In a final blow to the Nooksacks fighting to stay in the tribe, Montoya-Lewis rejected a legal challenge to a tribal council decision denying payment of annual back-to-school stipends of $275 to children who face eventual expulsion from the tribe.

Montoya called that decision "distasteful," but she said the tribal council had the legal authority to make it.

Similar legal dramas are becoming common in tribal communities across the country, said David Wilkins, professor of American Indian Studies at the University of Minnesota. Wilkins said the expulsions got their legal impetus from the Santa Clara Pueblo case. Many tribal councils realized the case gave them almost unlimited power to restrict membership, and they could use their power to oust people for a variety of political, personal and financial reasons.

Tribal expulsions, and the process leading up to them, may seem unfair, Wilkins said, but those affected are barred from getting help from the legal system outside the reservation.

In the 1978 Santa Clara Pueblo case, two women challenged a tribal rule that accepted the membership of children of male tribe members who married outside the tribe. Children of female members who did the same were not eligible.

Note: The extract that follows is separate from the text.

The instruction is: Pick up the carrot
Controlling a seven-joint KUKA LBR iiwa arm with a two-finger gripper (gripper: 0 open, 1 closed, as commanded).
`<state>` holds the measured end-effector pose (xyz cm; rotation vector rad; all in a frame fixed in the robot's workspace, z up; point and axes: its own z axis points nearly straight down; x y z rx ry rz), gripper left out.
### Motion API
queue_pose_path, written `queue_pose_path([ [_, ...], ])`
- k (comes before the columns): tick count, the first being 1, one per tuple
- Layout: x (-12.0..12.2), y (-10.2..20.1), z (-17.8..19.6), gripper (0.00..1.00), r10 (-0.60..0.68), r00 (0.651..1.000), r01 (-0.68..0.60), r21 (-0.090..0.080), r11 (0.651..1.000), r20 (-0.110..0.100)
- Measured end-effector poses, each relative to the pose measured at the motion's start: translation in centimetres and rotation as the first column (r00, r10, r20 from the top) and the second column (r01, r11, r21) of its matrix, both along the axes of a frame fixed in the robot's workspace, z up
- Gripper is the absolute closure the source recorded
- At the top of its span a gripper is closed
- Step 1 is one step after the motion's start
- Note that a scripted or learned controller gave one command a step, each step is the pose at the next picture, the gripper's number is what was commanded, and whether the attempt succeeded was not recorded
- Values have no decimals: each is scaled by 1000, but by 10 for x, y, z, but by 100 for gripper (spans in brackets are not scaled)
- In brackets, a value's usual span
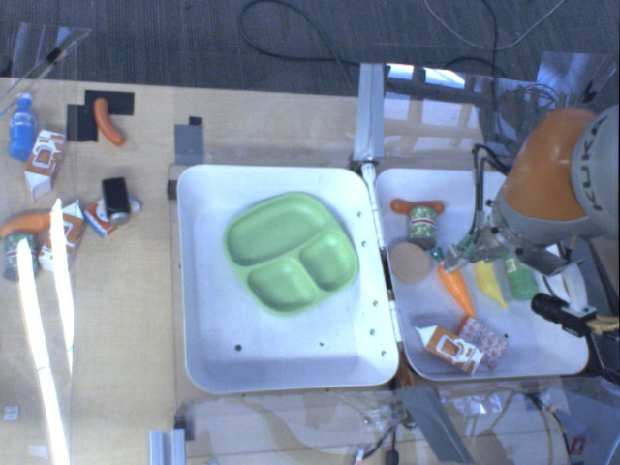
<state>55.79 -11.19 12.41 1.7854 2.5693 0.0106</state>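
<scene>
Reaching leftward, pincer (pixel 455 256) poised above carrot (pixel 456 290).

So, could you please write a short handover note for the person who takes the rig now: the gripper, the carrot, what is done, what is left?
Gripper: low in the right bin, just above the upper end of the carrot; I cannot tell if it is open or shut.
Carrot: lying on the right bin's floor, slanted, beside the round tan lid and the yellow item. Nothing shows it held.
Left bin: holds the green divided plate.
Done: arm brought to the carrot.
Left: grasp the carrot and lift it; check the grip, since neighbours are close.
</scene>
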Motion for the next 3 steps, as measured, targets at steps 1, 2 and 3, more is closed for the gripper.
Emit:
queue_pose_path([
  [1,-38,-61,-33,100,57,998,-57,-8,998,5],
  [2,-38,-60,-33,0,58,998,-58,-6,998,5],
  [3,-58,-16,-12,0,338,941,-337,-19,941,24],
])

Despite the obvious sex discrimination of such a rule, Justice Thurgood Marshall's majority opinion held that the tribe had the authority to make that rule, and the Indian Civil Rights Act did not give the courts authority to wade in.

"As separate sovereigns pre-existing the Constitution, tribes have historically been regarded as unconstrained by those constitutional provisions framed specifically as limitations on federal or state authority," Marshall wrote.

The lone dissenting justice, Byron White, objected that the effect of the court's ruling was to deny tribal members equal protection under the laws: They were effectively blocked from making civil rights claims against their own governments in federal courts.

That is where things stand today for the 306 Nooksacks and members of dozens of other tribes facing expulsions, Wilkins said.

"They are in a legal wonderland, and I find that incredibly discouraging as a Native American political scientist," Wilkins said.

He fears that if tribal leaders get too reckless in their use of sovereign powers against their own people, the principle of tribal sovereignty itself could someday be weakened by new court rulings or acts of Congress.

Robert Anderson, director of the Native American Law Center at the University of Washington, thinks that is unlikely. He doesn't see any political momentum to prompt Congressional action, and courts seem content to point to the 1978 Supreme Court ruling and stay out of tribal membership disputes. He doesn't think it likely that any of that will change in the Nooksack case.

"There have been other attempts to try to circumvent Santa Clara Pueblo," Anderson said. "The courts have been pretty firmly rejecting the notion that the Indian Civil Rights Act has implied federal court review in it."

That likely leaves the fate of the 306 Nooksacks to be decided by tribal courts. As of now, the expulsion process is on hold pending review by the tribal court of appeals.